- **Your goal**: The whole of the data is to be duplicated precisely.

- **Exercise data**:
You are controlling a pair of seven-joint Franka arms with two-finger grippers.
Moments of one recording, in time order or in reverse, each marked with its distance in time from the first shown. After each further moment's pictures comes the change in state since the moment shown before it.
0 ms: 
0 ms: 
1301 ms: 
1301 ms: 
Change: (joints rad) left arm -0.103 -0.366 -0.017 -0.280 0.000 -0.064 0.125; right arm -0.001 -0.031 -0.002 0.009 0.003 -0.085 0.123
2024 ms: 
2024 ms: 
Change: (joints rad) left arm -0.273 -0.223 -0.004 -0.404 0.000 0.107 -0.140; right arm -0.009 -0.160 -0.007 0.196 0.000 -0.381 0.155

- **Output of the exercise**:
You are controlling a pair of seven-joint Franka arms with two-finger grippers.
Moments of one recording, in time order or in reverse, each marked with its distance in time from the first shown. After each further moment's pictures comes the change in state since the moment shown before it.
0 ms: 
0 ms: 
1301 ms: 
1301 ms: 
Change: (joints rad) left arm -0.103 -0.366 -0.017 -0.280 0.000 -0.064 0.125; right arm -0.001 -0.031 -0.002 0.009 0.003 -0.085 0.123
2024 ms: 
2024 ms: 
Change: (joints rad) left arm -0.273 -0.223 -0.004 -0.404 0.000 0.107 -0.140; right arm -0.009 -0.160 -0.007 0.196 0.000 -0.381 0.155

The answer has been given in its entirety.